Karaca Bey Camii’nin iç ve dış dekorasyonu son derece sade ve ölçülüdür. Yoğunluk büyük ölçüde taçkapıda toplanmıştır. Kemerlerin iç yüzüyle pandantiflerin altında izleri görülen mavi, fîrûze, sarı ve kırmızı renklerin kullanıldığı kalem işleri yapının iç süslemesi hakkında bir fikir verir. Duvarlarda kesme taş ve tuğladan özenli bir işçilik görülür. Çatı hizasında kubbe eteklerini çift sıra testere dişi kuşağı sarar. Caminin güneybatı duvarının yakınındaki türbe Karaca Bey’in hanımı Bülbül Hatun ve onun kardeşi Ahmed Bey’e aittir. Türbenin kapısı üzerindeki üç satırlık sülüs yazılı kitâbeye göre yapı her ikisinin de vefatından önce 877 (1472-73) yılında tamamlanmıştır. Kare planlı türbenin üzeri pandantifli bir kubbeyle örtülüdür. Kapısı doğu cephesinde yer alır, diğer cephelerinde sağır sivri kemerlerin içinde yine sivri kemerli alınlıkları olan birer pencere bulunur. Düzgün kesme taşla üç sıra tuğladan almaşık örgülü duvarlarının üstünde iki sıra kirpi saçak dolanır.
BİBLİYOGRAFYA
F. W. Hasluck, Cyzicus, Oxford 1910, s. 86-87.
A. D. Mordtmann, Anatolien, Skizzen und Reisebriefe aus Kleinasien: 1850-1859 (ed. Fr.
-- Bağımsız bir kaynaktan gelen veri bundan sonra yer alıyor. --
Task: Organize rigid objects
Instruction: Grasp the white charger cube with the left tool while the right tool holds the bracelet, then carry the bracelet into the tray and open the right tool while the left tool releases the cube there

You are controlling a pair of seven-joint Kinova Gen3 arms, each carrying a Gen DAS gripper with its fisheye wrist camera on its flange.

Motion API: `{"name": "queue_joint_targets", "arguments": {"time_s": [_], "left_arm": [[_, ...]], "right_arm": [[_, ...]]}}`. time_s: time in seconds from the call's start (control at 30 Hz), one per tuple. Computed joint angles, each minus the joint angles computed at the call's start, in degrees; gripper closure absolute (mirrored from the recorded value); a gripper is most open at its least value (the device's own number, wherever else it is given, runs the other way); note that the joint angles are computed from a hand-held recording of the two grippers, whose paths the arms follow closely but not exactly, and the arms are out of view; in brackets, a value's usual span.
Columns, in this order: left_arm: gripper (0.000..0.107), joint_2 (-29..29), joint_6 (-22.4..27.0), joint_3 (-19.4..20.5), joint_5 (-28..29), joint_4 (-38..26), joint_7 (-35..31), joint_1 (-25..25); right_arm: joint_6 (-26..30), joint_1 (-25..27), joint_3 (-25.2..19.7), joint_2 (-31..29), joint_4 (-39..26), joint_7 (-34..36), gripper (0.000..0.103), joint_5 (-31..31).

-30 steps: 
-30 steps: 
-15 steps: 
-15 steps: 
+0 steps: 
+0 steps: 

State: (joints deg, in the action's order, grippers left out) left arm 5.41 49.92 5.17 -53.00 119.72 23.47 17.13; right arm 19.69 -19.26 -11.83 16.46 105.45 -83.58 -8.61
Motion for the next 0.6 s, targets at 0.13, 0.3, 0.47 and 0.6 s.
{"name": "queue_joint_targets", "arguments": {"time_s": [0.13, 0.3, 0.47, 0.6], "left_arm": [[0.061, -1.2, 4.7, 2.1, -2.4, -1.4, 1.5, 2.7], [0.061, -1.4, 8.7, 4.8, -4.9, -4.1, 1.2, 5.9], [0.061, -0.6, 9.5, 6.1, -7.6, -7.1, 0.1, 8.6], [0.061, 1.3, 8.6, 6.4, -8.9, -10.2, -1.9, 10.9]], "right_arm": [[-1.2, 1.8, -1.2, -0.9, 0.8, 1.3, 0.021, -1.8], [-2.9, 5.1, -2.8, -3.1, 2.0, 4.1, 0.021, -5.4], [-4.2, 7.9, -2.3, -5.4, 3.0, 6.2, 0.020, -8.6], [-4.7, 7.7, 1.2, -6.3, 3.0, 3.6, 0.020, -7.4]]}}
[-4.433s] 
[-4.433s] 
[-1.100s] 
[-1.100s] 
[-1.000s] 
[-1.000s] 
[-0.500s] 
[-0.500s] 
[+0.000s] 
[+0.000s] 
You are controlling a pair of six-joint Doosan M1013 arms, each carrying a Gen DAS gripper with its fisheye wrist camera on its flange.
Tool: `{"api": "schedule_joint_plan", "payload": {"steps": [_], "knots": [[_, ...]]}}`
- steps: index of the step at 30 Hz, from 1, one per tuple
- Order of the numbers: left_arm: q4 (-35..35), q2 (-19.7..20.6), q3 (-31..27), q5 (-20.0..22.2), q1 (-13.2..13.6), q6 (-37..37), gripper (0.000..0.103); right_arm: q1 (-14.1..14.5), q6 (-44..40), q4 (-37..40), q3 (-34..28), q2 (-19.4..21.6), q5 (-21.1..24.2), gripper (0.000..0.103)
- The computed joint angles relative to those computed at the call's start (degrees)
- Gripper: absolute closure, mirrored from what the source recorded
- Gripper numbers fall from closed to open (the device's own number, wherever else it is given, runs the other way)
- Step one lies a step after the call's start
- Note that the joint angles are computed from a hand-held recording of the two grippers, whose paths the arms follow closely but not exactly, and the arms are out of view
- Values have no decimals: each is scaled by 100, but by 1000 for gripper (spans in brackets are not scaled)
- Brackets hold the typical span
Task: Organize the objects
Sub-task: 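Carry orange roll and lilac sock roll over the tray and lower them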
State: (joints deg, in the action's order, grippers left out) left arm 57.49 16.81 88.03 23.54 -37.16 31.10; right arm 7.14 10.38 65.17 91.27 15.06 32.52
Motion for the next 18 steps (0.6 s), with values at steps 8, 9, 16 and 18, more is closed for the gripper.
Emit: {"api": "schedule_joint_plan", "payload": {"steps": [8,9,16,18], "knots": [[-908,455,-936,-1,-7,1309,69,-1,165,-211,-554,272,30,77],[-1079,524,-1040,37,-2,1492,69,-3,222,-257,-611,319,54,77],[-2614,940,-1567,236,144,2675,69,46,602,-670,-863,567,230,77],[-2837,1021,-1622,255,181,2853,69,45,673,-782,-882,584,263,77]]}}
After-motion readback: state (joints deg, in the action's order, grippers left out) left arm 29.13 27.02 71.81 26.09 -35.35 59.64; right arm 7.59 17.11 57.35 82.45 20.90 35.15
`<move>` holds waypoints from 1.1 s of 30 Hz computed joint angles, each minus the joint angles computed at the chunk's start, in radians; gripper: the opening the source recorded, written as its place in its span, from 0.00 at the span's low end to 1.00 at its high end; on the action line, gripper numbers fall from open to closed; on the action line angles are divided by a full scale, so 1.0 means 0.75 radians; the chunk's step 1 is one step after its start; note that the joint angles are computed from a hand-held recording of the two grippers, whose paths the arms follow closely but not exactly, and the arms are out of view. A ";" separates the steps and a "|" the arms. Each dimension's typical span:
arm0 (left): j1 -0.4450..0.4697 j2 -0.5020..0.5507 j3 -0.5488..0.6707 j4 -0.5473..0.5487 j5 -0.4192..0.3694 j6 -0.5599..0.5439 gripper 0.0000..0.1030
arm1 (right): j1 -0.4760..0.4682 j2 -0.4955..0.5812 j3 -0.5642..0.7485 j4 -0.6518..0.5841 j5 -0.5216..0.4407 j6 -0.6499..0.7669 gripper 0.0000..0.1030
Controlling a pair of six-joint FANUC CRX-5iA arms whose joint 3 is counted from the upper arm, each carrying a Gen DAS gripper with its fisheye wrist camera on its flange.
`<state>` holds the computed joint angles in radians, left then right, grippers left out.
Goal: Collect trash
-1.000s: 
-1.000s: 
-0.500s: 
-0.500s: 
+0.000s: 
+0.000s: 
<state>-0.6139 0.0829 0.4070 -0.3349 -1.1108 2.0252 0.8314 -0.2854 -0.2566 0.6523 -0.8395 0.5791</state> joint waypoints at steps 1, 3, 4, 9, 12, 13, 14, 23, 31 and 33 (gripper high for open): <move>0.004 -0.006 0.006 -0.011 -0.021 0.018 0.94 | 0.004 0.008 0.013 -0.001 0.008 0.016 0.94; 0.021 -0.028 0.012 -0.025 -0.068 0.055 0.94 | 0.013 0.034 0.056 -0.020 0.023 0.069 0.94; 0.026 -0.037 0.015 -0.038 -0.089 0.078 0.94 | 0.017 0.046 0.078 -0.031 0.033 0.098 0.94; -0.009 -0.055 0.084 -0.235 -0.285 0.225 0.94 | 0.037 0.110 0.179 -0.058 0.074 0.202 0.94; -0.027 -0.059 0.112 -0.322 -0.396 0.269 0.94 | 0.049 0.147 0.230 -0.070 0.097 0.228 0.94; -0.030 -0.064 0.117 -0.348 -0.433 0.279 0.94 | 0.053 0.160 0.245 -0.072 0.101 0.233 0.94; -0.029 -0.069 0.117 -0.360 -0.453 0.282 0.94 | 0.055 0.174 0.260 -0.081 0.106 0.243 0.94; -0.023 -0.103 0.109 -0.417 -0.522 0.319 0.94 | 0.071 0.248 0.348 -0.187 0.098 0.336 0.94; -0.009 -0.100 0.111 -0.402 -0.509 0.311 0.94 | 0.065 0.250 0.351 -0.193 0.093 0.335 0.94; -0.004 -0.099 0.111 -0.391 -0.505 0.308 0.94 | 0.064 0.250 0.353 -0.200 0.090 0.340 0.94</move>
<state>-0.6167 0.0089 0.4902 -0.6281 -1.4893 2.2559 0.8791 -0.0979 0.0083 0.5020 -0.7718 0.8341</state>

Babinger), Hannover 1925, s. 556.
İbrahim Hakkı Konyalı, Ankara Abidelerinden: Karacabey Mamuresi, Vakfiyesi, Tarihi ve Diğer Eserleri (nşr. İzzet Karacabey), İstanbul 1943, s. 170-176.
Ayverdi, Osmanlı Mi‘mârîsi III-IV, s. 770-776, şekil 1104-1117.
Ahmet Işık Doğan, Osmanlı Mimarisinde Tarikat Yapıları, Tekkeler, Zaviyeler ve Benzer Nitelikli Fütüvvet Yapıları, İstanbul 1977, s. 198.
S. Yıldız Ötüken v.dğr., Türkiye’de Vakıf Abideleri ve Eski Eserler, Ankara 1986, IV, 371-376, rs. 201-209.
Oktay Aslanapa, Osmanlı Devri Mimarisi, İstanbul 2004, s. 93-94.
Fr. Taeschner, “Anatolische Forschungen”, ZDMG, LXXXII (1928), s. 179.
a.mlf., “Beitraege zur frühosmanischen epigraphik”, Isl., XX (1932), s. 178.
Semavi Eyice, “Bursa ve Çevresinde Türk Sanatı”, TTOK Belleteni, sy. 239 (1941), s. 4.
a.mlf., “İlk Osmanlı Devrinin Dinî-İçtimaî Bir Müessesesi: Zâviyeler ve Zâviyeli Câmiler”, İFM, XXIII/1-2 (1963), s. 41, plan 33.